In Trivandrum what is left is the simple taking over of the ‘Mother and Child’ sculpture by a religion or a joint committee of religions provided the still intact social fabric of Kerala. Once a committee comes around to put an end to this practice, there would be another committee forming to protect the practice of lighting lamps before the sculpture. The secular intention of the sculpture would transgress to the level of making it a rallying point of differences between the rationality and religious bigotry in the social space of Kerala. Once a defence committee is formed to protect the practice, there would be a fight for dominance within the committee, of castes, tribes, families and so on.
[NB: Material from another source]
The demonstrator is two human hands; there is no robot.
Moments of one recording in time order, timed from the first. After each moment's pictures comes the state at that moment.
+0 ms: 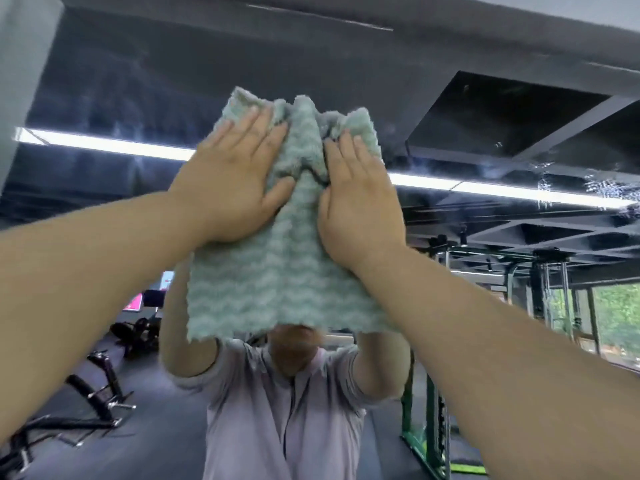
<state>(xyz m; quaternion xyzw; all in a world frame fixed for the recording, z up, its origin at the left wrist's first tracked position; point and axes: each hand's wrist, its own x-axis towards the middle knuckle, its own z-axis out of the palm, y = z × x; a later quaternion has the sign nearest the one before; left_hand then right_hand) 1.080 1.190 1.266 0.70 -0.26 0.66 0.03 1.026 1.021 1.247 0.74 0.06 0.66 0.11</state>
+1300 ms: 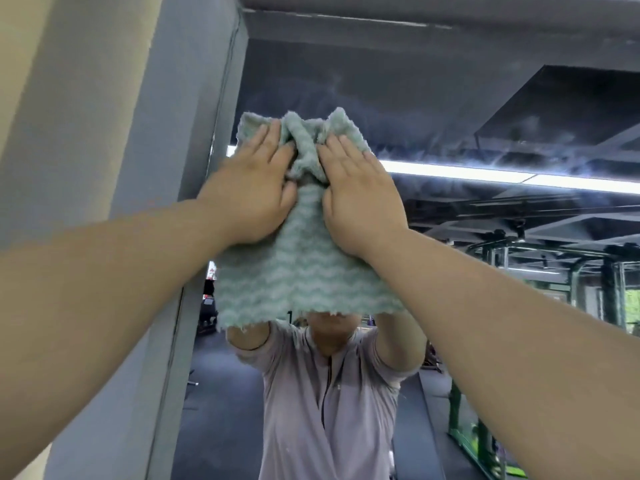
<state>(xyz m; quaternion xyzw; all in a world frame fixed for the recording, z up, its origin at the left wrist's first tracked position) 1.117 1.391 1.243 0.76 -0.25 0.60 0.07 1.087 1.222 1.247 0.75 0.14 0.63 0.14</state>
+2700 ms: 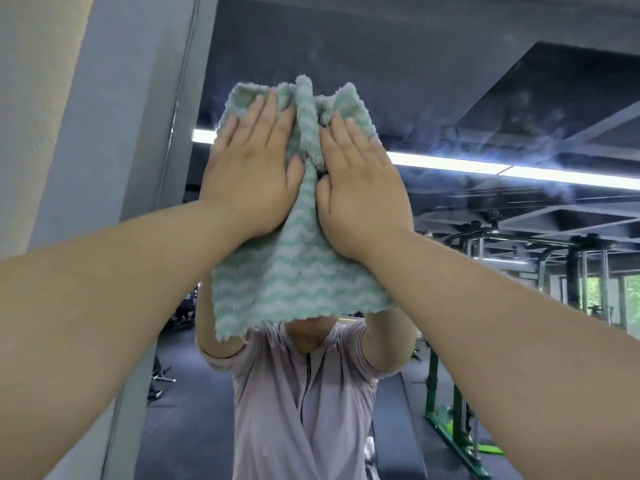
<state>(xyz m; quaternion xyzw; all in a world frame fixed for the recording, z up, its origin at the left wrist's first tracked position) 1.130 1.350 1.234 0.72 -0.21 0.65 0.11 1.090 1.203 1.228 0.72 0.10 0.66 0.15</state>
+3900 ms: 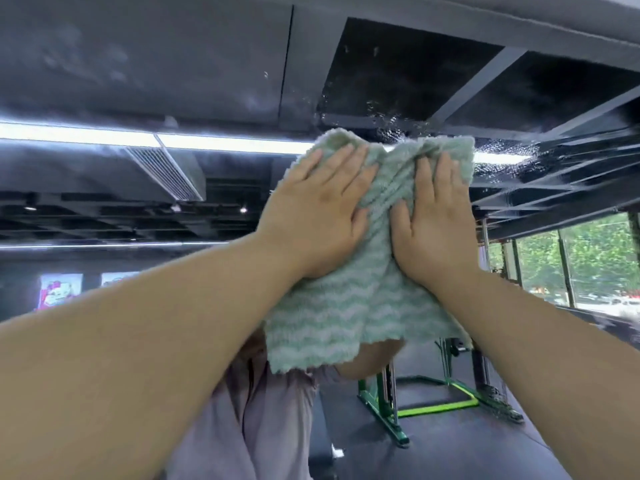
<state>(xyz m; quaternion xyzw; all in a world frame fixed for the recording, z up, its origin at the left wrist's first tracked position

The neutrals like the doctors and artists could also be drawn into the friction sooner or later. Hence, here is something that should be done by the Government of Kerala in order to avoid a huge future crisis and a religious fight that would disrupt Kerala’s secular life. The Government of Kerala should put an end to this practice and tell the people that it is a secular sculpture and no worship is allowed there. Though the practice of people lighting lamps before a secular sculpture could be seen as an innocent act of faith, the danger that it engenders could create another Babri Masjid or Ram Temple issue. A simple act of faith could scale up into a gigantic religious war resulting into genocides and pogroms. When a dam is built thousands of temples go under water leaving no trace of it. None complains, for the act shows the political will of the respective governments. So is the case of city development including the establishment of rapid transport systems. So the political will could change the situation in Trivandrum; only the political will could change and reclaim the sculpture as a secular one.